Before performing a certain complex multiply, I need to perform an arithmetic right-shift of both signed halfwords by 1 bit.

This is my current code, which I suspect is far from efficient and probably there's a much faster way. I'm concerned since this code runs in the algorithm's tightest loop, and some of the cycles gained by switching to SMUSD and SMUADX are being lost by this quirky shifting code:

mov r0, r0, asr#1  @ arithmetically shift right by 1
                   @ higher half-word is ok, lower half-word is now polluted by
                   @ the higher half-word's lowest bit becoming the sign bit
                   @ of the lower half-word

tst   r0, #0x4000  @ test if the lower-halfword was negative 
                   @ (sign bit was shifted, it is now at position 14)
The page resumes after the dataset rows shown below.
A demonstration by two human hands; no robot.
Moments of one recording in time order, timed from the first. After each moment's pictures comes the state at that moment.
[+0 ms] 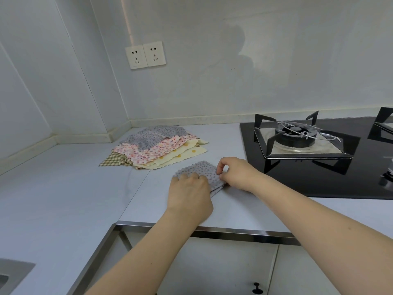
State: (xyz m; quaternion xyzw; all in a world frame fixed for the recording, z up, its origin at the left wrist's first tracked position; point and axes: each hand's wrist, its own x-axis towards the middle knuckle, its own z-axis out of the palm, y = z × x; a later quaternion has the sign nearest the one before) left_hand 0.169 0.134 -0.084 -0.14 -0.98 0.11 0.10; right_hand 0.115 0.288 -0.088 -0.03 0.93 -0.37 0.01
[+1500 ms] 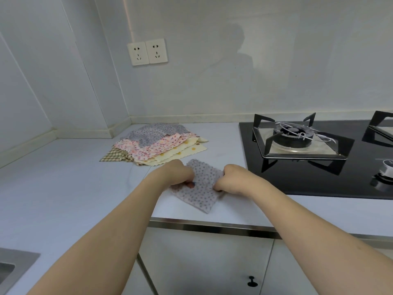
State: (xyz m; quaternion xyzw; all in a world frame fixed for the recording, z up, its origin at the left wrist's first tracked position) left_hand 0.112 0.095 -0.051 0.01 -0.94 -0.29 -0.17; right_hand 0.146 0.265 -0.068 0.04 0.96 -0.25 0.10
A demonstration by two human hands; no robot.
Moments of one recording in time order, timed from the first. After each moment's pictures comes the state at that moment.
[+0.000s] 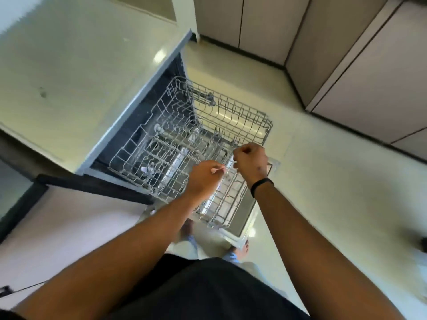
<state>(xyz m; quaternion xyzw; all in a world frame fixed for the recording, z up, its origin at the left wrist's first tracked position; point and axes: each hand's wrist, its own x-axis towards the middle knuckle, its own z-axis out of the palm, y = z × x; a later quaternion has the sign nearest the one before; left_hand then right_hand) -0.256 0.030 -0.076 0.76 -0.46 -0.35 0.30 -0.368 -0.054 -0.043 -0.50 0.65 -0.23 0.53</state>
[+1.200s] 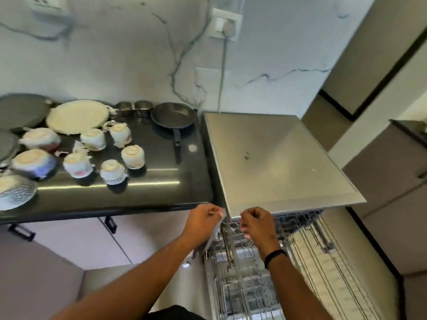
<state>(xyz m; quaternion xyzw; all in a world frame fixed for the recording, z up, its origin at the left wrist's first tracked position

orrne r0, #0x8000  @ if negative, ensure the sign bit is turned on
biceq r0, #0x8000  @ if positive, ensure the sign bit is turned off

I played around a bit with the PKHBT and PKHTB instructions with shift operations on the second operand, but they don't seem to work for signed halfwords.

Any suggestions will be greatly appreciated!

Answer 1

I think this should work:

MOV r1, #0
SHADD16 r0, r1, r0

SHADD16 is signed half word add then half the result (which is the same as ASR of 1).